Kemnader See. . Mal laut, mal leise, mal ungestüm, mal nachdenklich – anderthalb Stunden lang begeisterte Bosse am Sonntagabend beim Zeltfestival Ruhr.

Am Tag als Kurt Cobain starb, war Axel Bosse 14 Jahre alt. „Am Tag als Kurt Cobain starb, lagst du in meinen Armen“, singt er in seinem Charthit „Schönste Zeit“. Es ist die Zeit von Pubertät und erster Liebe, von Mofa, Walkman und Nirvana. Es sind die 90er und die meisten der begeisterten Zuhörer, die Bosse am Sonntagabend auf seine Reise zurück in diese schönste Zeit genommen hat, denken in diesen Minuten wohl an ihre eigene Jugend zurück.

Gut 90 Minuten lang gaben Bosse und seine Band Vollgas. Und der 33-Jährige wäre wohl noch länger geblieben, hätte er nicht dem altehrwürdigen Joe Cocker im Nachbarzelt Platz machen müssen. „Ich neben Joe Cocker – wenn ich das meinem Vater erzähle, denkt er, ich habe es endlich geschafft“, witzelte Axel „Aki“ Bosse.

Schon nach den ersten paar Liedern waren Jeans und T-Shirt komplett durchgeschwitzt, aber das hinderte den 33-Jährigen nicht daran, bis zum letzten Akkord kreuz und quer über die Bühne zu hüpfen, zu tanzen und zu springen. Und vor ihm die gut 1200 Fans, die nicht nur die Songs des aktuellen Albums „Kraniche“, sondern auch die der vier vorherigen mitsingen konnten.

Von wegen „Nischenmusik“, Bosse ist längst massentauglich, hebt sich mit seinen Melodien und Texten aber wohltuend vom Rock-und-Pop-Einerlei ab. Mal laut, mal leise, mal ungestüm, mal nachdenklich – und immer mit viel Rhythmus. Wie in „Istanbul“, das der Musiker wie rund die Hälfte aller „Kraniche“-Stücke in der türkischen Metropole geschrieben hat, wo er mehrere Monate mit Frau und Tochter verbrachte. Unter lautem Beifall widmete er das Stück einer „jungen demokratischen Türkei ohne Polizeigewalt“.

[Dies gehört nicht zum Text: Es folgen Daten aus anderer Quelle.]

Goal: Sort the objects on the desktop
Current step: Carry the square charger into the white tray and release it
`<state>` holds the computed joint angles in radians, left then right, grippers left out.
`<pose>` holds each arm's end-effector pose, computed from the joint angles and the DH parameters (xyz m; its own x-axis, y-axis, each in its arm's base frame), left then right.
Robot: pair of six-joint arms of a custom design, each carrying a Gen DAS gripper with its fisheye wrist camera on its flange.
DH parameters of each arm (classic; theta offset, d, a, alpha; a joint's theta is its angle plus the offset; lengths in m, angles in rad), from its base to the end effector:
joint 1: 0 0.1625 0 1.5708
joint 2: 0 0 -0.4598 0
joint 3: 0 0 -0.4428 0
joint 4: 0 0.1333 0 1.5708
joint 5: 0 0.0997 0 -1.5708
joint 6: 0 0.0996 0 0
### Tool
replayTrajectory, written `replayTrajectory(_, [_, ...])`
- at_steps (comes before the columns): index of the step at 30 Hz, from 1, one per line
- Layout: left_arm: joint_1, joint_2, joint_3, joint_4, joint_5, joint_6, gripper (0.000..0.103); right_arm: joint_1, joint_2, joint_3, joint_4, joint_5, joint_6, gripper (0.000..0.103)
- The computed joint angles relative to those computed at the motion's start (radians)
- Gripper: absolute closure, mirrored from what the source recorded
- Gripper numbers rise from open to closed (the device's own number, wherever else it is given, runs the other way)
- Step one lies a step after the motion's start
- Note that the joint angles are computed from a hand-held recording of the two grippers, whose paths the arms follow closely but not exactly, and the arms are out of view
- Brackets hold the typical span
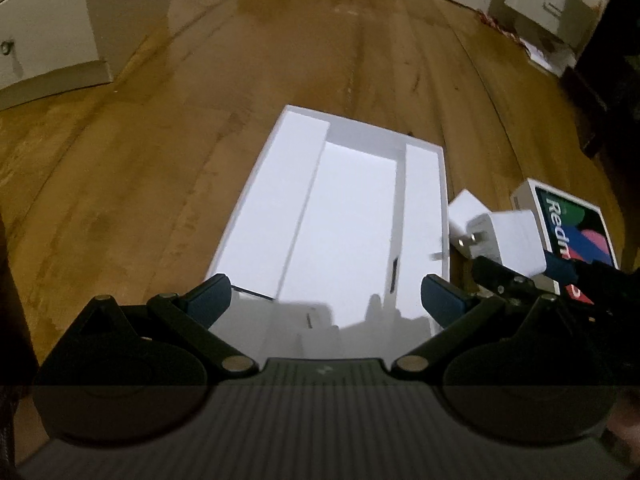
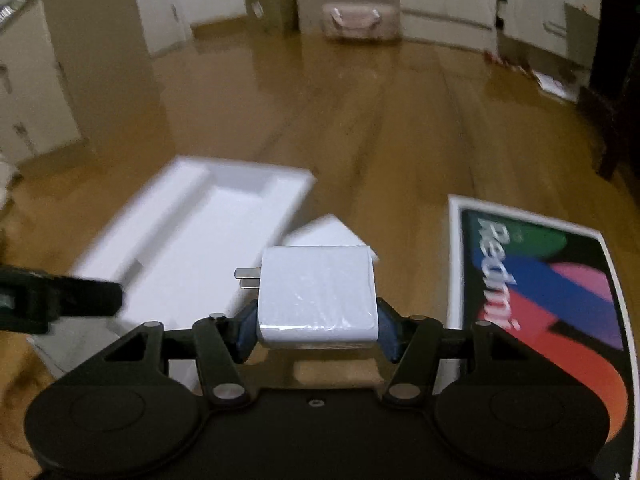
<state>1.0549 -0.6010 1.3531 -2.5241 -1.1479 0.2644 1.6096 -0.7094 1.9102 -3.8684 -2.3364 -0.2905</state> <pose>-0.2522 -0.7978 0.0509 -0.6784 0.5881 -0.4404 0.6844 0.7238 -0.0878 0.0882 -0.6154 0.1051 -0.7081 0.4329 0.5579 -0.2302 0.6055 -0.7619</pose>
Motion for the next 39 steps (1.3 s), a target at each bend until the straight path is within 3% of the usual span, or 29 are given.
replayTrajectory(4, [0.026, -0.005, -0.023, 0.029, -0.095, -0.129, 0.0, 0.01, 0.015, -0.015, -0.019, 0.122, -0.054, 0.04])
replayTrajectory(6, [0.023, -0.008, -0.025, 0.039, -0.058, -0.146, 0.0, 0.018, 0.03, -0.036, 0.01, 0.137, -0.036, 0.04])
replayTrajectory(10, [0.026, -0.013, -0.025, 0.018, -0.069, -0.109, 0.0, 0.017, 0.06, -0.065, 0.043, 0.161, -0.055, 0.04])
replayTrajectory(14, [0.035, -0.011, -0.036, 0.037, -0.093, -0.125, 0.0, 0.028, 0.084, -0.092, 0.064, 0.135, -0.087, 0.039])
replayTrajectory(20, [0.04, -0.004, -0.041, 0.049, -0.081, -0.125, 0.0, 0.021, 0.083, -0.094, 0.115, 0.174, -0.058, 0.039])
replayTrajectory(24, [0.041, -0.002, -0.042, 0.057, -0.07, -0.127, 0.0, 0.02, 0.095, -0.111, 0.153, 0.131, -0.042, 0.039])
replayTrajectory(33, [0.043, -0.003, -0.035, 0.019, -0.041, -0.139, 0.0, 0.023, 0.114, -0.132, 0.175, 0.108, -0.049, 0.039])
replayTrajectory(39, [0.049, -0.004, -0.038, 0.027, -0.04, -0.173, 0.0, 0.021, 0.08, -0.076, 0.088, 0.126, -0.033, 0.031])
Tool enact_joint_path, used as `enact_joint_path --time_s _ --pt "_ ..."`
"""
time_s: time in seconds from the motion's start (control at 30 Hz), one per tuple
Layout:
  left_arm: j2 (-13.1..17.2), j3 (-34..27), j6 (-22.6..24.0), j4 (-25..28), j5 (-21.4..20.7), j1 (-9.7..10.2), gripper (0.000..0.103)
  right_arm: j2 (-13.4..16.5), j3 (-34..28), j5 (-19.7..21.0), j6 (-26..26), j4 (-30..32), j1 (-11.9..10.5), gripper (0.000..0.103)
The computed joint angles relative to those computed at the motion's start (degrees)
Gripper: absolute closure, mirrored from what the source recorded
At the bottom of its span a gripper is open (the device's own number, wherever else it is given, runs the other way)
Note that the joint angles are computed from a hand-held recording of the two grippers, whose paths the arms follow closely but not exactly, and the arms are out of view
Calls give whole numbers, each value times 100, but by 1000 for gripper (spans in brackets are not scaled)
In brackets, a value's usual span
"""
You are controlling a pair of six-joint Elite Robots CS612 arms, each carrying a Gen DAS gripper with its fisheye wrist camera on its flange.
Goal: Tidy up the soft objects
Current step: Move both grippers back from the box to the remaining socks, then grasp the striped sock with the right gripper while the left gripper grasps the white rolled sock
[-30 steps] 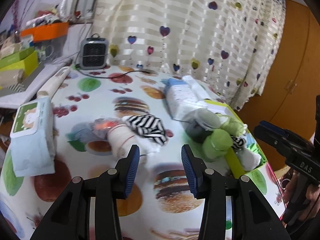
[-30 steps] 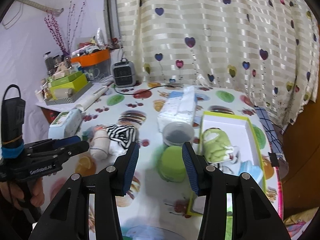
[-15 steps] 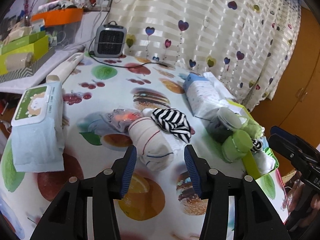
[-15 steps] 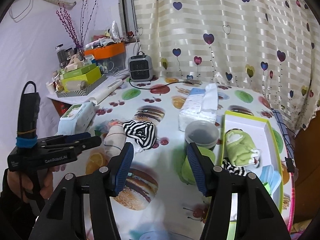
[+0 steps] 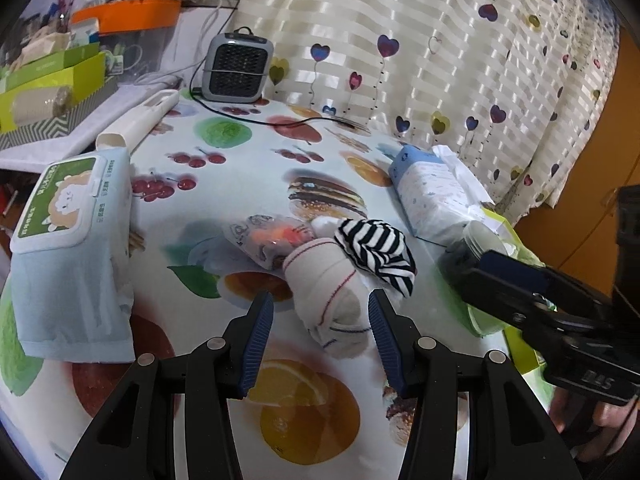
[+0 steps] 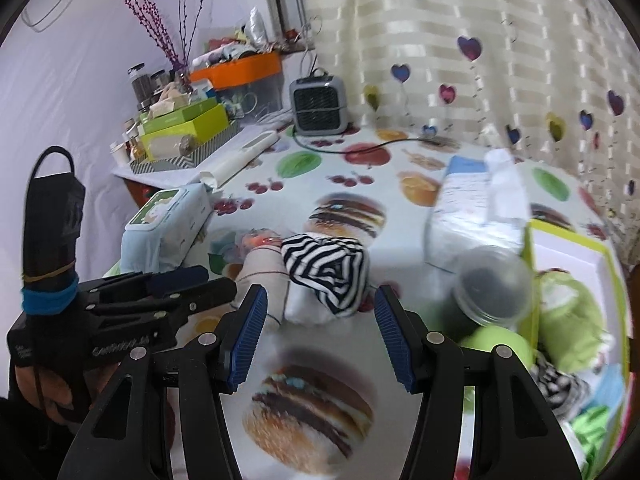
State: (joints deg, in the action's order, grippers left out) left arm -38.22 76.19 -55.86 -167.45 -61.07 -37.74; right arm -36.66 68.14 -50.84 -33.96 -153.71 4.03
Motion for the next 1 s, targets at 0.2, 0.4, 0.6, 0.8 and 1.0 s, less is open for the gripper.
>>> enact_joint_path --time_s 0.2,0.4,0.6,0.8,1.0 --pt "37 -4 0 -137 -31 47 54 310 -536 -90 74 523 125 46" --pt "111 -81 -8 -158 -203 103 54 564 -986 -212 231 839 217 46" --pt "169 -150 6 -235 -362 136 51 766 -1392 -461 411 1376 285 46" --pt "213 -246 8 -195 -471 149 51 784 -1422 -276 558 1391 253 77" --pt "263 -377 23 -47 -636 159 51 678 -1207 -243 548 960 232 86"
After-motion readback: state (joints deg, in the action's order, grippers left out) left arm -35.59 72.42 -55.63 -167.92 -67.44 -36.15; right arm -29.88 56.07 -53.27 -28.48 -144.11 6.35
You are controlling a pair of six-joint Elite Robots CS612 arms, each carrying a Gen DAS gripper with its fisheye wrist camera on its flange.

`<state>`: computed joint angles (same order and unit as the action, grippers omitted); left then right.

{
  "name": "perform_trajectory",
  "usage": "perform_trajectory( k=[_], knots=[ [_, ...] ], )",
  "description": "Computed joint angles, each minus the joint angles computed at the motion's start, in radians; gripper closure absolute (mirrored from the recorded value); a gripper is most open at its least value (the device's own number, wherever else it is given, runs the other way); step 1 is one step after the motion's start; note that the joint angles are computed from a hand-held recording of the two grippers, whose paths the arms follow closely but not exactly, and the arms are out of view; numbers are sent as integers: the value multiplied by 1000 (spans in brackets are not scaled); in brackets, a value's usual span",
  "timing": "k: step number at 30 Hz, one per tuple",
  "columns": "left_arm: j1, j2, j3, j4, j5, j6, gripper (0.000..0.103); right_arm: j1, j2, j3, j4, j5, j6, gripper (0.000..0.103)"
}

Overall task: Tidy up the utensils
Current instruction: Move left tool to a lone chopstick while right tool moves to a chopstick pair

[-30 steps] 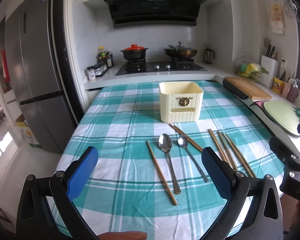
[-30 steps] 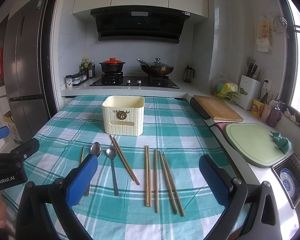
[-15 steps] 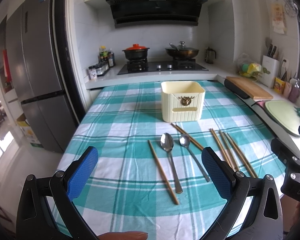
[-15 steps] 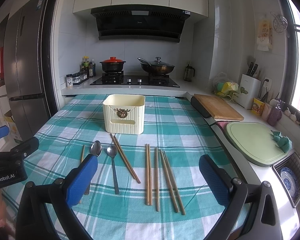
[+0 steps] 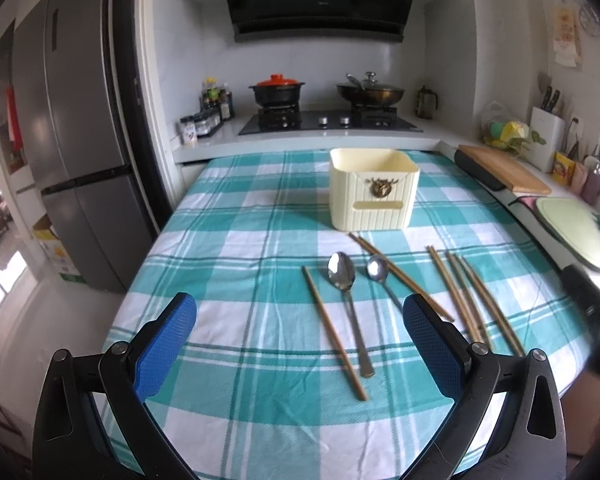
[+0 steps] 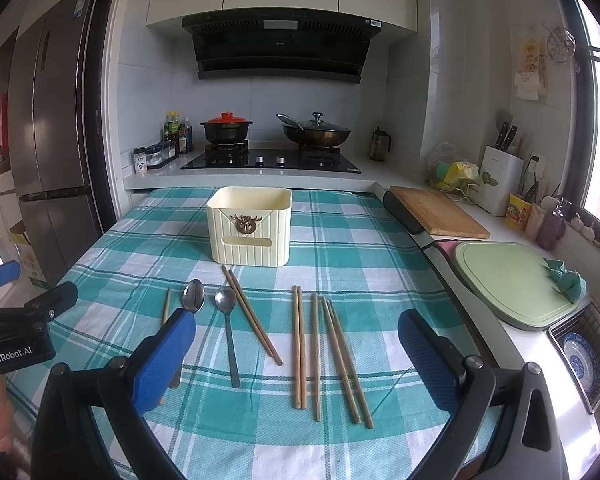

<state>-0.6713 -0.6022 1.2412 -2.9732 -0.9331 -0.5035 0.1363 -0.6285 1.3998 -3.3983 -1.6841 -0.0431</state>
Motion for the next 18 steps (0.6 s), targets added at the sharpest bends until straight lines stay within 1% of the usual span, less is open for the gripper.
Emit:
perform_trajectory(
  k=[3,8,10,14,15,18],
  knots=[
    [8,1,7,28,-10,-24,0,-5,5,-4,-2,5,6,0],
    [22,9,2,100,-49,-65,0,-19,14,-18,26,32,18,0],
    [28,15,-2,110,-74,-83,0,-22,20,-23,23,34,14,0],
    [45,32,-16,89,-166,-108,0,-32,32,-33,34,51,7,0],
    [47,38,-27,96,-181,-113,0,-34,35,-36,40,52,6,0],
    [50,58,-63,136,-186,-116,0,-40,44,-44,57,47,8,0]
  ],
)
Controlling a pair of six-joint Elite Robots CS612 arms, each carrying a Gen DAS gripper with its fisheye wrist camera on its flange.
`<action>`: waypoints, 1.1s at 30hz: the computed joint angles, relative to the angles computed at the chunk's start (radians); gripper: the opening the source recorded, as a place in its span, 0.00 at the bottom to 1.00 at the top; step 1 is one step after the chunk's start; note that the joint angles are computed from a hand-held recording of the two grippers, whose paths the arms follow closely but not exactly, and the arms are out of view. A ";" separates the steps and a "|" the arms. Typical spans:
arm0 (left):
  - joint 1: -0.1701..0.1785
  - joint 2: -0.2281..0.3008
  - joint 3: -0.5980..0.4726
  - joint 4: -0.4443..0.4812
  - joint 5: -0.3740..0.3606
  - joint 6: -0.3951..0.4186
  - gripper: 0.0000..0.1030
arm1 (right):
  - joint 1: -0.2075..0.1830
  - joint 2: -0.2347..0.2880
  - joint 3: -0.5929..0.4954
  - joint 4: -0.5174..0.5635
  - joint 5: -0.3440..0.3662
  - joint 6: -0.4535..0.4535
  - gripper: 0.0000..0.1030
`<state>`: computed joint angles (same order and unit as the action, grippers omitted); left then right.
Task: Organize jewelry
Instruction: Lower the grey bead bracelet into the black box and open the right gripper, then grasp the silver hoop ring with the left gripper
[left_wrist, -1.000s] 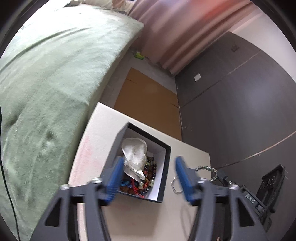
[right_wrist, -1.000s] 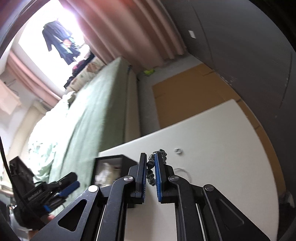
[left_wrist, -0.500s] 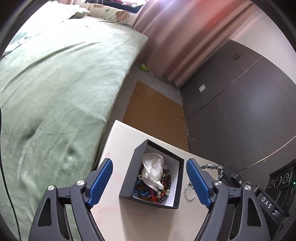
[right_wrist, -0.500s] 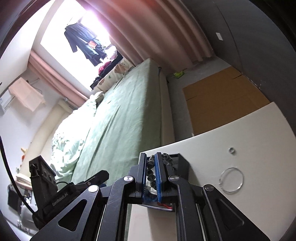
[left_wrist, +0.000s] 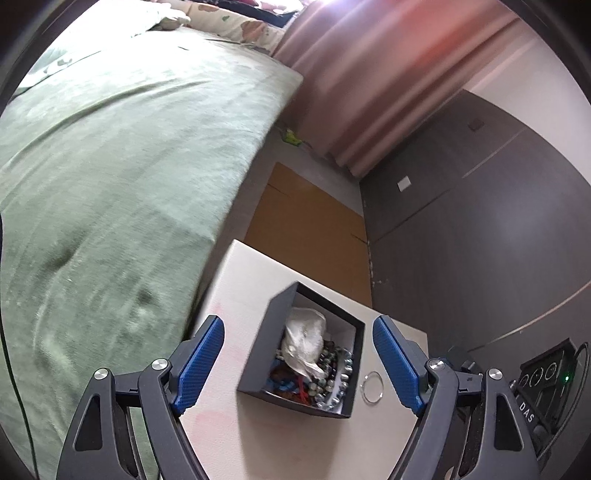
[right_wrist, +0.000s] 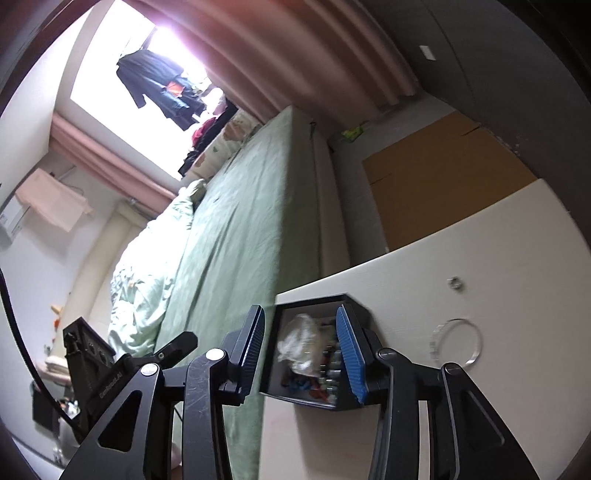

Ehrlich, bodenständig und authentisch – so wirkt der gebürtige Niedersachse, der sich am Sonntag freute, dass sich so viele Menschen gegen Fußball oder den „Tatort“ und für handgemachte Bosse-Musik entschieden. Neben seinem bislang größten Erfolg „Schönste Zeit“ zeigte er mit „So oder so“, „Vier Leben“, „Sophie“ oder dem Titelsong „Kraniche“ das breite Spektrum des aktuellen Albums, das mit deutlich umfangreicheren Arrangements aufwartet als seine Vorgänger. Nicht fehlen durften aber auch die älteren bekannten Bosse-Stücke wie „3 Millionen“, „Wartesaal“ oder „Frankfurt Oder“, den er zusammen mit Anna Loos aufgenommen hat.

Nach anderthalb schweißtreibenden Stunden und mehreren Zugaben verneigte sich der 33-Jährige vor dem Publikum, dankte den Veranstaltern und überließ Joe Cocker die ganz große Bühne.

„Was wir nicht können, ist irgendwas wiederholen“, heißt es in „Schönste Zeit“. Manches aber schon. Zum Beispiel einen Bosse-Auftritt beim nächsten Zeltfestival im Jahr 2014.